» Problem requirements: Below are the records; copy out every line that holds the word "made".

» Records to process:
======

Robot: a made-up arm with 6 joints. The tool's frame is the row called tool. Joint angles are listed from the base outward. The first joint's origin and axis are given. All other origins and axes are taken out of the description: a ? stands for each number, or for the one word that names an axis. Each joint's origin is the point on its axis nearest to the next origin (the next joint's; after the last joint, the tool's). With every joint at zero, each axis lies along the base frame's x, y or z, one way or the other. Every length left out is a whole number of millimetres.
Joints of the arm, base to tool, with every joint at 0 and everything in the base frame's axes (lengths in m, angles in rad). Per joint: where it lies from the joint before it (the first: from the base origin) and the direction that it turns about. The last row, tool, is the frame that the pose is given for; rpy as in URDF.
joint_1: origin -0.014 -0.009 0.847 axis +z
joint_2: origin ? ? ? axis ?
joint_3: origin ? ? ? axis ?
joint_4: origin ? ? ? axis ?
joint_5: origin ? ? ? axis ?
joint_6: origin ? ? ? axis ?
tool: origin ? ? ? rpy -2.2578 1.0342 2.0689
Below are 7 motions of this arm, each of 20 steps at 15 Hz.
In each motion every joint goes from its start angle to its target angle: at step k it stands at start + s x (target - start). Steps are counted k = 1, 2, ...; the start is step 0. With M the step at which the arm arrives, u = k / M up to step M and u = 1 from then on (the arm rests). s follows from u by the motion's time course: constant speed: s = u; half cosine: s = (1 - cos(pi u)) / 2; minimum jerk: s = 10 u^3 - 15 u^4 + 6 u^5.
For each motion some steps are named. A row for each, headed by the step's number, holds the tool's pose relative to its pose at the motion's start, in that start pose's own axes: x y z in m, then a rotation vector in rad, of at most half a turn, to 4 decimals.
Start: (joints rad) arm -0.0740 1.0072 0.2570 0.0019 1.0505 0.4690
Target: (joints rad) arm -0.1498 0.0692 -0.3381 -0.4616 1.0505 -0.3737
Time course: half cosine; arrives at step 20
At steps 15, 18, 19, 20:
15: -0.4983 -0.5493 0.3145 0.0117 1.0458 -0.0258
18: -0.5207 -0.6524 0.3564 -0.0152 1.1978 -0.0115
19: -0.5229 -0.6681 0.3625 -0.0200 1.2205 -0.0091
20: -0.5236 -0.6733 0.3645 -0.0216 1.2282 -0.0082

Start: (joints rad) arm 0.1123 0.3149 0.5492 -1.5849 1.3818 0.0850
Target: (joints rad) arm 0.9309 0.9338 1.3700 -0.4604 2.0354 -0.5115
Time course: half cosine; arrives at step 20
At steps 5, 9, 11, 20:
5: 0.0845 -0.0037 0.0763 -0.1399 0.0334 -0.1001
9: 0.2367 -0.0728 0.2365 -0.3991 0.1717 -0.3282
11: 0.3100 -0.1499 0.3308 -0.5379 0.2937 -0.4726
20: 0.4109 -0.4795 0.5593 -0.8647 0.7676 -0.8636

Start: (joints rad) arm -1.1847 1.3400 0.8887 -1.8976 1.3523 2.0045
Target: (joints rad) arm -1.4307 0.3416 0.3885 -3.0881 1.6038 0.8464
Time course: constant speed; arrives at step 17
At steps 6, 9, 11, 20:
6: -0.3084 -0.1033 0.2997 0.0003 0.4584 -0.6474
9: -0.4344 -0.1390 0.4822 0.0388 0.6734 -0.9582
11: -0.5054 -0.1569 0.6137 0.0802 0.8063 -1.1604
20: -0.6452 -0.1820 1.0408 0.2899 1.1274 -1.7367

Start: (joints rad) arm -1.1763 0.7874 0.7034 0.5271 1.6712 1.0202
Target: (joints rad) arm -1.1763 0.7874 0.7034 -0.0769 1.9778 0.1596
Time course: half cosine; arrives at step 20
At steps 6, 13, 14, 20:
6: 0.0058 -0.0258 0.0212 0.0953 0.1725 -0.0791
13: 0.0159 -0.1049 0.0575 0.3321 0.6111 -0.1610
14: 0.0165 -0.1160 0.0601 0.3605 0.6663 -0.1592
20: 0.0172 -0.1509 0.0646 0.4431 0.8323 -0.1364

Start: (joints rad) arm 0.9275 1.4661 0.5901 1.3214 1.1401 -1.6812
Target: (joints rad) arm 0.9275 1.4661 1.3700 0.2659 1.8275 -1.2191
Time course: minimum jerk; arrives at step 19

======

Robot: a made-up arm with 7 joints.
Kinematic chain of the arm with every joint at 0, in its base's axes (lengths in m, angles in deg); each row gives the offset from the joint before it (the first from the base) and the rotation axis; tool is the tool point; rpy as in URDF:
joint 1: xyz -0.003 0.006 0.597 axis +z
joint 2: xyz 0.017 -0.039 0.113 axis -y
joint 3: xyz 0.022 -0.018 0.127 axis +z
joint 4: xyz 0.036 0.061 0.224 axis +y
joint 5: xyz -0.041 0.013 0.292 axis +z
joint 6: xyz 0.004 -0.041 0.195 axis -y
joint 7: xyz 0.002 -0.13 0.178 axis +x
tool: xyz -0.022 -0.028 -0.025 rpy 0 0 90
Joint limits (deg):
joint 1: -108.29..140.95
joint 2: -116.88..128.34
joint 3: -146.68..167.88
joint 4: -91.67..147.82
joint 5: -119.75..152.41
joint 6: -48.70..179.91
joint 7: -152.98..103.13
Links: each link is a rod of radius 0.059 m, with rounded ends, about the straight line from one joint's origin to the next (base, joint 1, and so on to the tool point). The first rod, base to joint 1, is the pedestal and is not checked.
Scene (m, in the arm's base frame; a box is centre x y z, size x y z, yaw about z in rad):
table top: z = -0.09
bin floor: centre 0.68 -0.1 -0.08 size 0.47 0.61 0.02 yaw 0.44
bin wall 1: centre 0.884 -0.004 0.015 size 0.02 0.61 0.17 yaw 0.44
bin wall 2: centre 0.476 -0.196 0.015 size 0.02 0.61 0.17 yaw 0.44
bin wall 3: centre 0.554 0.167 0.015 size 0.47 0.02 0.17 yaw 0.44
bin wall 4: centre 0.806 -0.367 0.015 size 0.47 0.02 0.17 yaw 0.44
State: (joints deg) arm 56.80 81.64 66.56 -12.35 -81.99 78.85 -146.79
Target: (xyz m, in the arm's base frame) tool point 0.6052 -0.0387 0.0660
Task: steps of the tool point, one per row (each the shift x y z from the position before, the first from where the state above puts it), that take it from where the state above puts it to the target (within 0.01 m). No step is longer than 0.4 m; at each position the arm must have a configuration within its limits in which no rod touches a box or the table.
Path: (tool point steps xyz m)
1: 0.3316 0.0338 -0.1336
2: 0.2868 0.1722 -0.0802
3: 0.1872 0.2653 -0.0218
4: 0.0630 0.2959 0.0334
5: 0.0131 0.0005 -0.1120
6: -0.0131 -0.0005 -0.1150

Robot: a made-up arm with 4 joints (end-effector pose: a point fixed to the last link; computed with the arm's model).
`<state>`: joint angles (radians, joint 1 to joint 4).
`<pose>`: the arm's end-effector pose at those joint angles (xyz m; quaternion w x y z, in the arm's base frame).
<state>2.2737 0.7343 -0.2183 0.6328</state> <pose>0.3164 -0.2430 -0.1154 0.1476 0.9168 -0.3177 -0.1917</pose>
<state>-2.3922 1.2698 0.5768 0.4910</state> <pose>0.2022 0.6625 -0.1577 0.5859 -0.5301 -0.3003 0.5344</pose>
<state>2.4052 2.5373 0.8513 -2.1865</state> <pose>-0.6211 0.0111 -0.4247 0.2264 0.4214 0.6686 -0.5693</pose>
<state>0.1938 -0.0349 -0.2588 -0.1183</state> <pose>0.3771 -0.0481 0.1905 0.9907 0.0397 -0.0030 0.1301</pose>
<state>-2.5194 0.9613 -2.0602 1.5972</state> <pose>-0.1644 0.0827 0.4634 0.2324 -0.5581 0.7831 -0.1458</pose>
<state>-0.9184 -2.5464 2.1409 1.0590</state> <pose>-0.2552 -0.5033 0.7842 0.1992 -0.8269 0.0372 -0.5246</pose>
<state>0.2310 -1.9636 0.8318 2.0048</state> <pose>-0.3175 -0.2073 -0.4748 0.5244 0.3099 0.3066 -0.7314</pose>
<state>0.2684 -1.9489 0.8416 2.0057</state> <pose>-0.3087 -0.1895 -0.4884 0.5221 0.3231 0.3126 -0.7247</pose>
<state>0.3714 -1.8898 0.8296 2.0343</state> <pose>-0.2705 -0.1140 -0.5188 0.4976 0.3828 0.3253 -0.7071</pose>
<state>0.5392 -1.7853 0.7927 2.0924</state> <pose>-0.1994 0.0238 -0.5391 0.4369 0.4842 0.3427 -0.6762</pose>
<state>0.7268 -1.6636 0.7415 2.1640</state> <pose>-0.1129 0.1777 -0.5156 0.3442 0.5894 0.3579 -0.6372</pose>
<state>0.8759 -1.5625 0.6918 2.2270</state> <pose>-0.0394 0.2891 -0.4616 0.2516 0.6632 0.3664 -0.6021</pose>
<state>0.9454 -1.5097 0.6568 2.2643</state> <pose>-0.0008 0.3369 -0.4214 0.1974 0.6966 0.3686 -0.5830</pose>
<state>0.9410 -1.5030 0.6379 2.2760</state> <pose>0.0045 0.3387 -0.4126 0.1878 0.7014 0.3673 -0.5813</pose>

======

» Answer section:
Robot: a made-up arm with 6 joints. The tool's frame is the row called tool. Joint angles are listed from the base outward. The first joint's origin and axis are given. All other origins and axes are taken out of the description: a ? stands for each number, or for the one word that names an axis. Each joint's origin is the point on its axis nearest to the next origin (the next joint's; after the last joint, the tool's). With every joint at zero, each axis lies along the base frame's x, y or z, one way or the other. Every length left out is a whole number of millimetres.
Robot: a made-up arm with 7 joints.
Robot: a made-up arm with 4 joints (end-effector pose: a point fixed to the last link; computed with the arm's model).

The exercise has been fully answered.